Её «Красный цвет» - это её материнское, женское проклятие всем правителям-воителям:
- царю, швырнувшему русский народ в бессмысленную войну с Японией как разменную карту своих жалких имперских амбиций (уж так хотелось Им походить на своего предка Александра I, въезжавшего на белом коне в столицы Европы: в Вену, Берлин и Париж),
Точно также, но уже после смерти Мирры Его Императорское Величество бросит свой народ в германскую бойню, истребившую весь цвет русского дворянства, а потом бросит и саму Россию, отрекшись от престола в угоду кровавым фанатикам революции.
- проклятие Мирры и будущим красным воителям, чьи кумачи она видела только мельком, возможно в Москве на скрытых подмосковных маёвках, проездом на дачу в Пушкино.

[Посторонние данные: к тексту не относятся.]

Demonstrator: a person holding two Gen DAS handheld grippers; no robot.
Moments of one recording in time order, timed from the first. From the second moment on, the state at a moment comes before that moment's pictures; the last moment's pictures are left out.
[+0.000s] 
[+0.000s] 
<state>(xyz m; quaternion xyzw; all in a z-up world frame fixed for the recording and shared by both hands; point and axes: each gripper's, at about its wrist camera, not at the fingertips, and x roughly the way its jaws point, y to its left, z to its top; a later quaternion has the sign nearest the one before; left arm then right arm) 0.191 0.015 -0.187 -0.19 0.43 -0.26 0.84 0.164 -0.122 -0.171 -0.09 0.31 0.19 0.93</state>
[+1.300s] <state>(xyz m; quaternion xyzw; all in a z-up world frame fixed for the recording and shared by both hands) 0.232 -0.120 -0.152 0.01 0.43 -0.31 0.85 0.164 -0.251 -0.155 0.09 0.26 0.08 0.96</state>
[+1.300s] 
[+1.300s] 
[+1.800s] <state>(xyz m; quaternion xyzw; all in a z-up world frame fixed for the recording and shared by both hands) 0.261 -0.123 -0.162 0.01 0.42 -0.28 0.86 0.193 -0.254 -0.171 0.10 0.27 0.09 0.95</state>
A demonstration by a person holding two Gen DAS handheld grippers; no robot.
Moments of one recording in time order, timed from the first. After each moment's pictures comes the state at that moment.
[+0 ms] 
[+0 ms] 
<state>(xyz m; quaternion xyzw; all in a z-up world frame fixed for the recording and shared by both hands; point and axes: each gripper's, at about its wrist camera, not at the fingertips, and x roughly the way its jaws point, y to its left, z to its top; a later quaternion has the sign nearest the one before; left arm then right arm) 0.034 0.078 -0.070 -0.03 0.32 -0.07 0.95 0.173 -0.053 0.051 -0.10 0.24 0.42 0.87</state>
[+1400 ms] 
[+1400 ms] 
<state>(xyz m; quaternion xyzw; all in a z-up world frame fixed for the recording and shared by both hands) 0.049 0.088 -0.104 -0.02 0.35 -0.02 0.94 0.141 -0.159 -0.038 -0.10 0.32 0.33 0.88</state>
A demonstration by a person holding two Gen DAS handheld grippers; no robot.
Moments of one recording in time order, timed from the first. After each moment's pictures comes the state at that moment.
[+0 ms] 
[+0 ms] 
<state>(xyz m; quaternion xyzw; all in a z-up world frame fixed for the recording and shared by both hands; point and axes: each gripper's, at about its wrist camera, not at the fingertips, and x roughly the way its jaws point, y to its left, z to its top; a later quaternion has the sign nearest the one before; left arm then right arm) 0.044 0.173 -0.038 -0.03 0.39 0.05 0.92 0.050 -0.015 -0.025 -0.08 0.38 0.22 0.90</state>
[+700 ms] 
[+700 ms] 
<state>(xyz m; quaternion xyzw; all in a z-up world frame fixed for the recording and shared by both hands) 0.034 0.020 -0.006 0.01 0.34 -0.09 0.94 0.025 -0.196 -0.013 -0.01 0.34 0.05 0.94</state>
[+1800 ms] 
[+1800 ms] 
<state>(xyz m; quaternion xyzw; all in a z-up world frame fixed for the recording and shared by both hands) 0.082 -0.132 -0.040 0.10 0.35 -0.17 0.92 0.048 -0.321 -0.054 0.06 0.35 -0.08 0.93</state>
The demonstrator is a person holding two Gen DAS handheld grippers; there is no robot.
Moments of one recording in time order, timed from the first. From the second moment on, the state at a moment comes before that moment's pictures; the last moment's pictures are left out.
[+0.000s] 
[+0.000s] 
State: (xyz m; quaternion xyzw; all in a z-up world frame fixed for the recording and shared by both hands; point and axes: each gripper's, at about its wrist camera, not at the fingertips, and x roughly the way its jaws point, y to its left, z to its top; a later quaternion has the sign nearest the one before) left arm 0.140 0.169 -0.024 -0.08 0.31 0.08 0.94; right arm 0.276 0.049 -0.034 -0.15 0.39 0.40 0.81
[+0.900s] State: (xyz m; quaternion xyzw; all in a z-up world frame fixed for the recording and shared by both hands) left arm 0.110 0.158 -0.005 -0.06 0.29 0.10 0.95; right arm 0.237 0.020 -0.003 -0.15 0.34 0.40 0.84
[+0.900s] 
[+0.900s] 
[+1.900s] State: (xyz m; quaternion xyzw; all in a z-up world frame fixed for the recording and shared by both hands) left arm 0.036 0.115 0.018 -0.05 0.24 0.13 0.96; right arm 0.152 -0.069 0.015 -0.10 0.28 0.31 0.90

Но она уже была свидетелем чудовищных террористических актов, также вспыхивающих этим флагом - убийств министров внутренних дел Сипягина (1902) и Плеве (1904); была свидетелем (не явным, но уж точно из газет и разговоров) Кровавого воскресенья (9 (22) января 1905 ) в Санкт-Петербурге и убийства бомбой в Москве, на территории Кремля московского генерал-губернатора, дяди царя – Великого князя Сергея Александровича Романова в возрасте 47 лет (4 [17] февраля 1905).
Пройдёт каких-то 12 лет и другой 47-летний лидер, заголит свою лысину, сняв свой головной убор, выступая перед ликующей толпой, поставленный соратниками на броневик. Но это уже совсем другая история. Но если бы победил в людских сердцах тогда мир, а не война, то, может быть (конечно, утопия!), была бы более достойна мавзолея эта молодая женщина, будившая своей лирикой сердца для жизни, чем лысый дядька, который был на пять месяцев младше неё, будивший в людях зверя и перемоловший в угоду своей идее целые классы русского общества в топке жестокой революции, плоды которой мы до сих пор ещё отрыгиваем, никак не пережевав.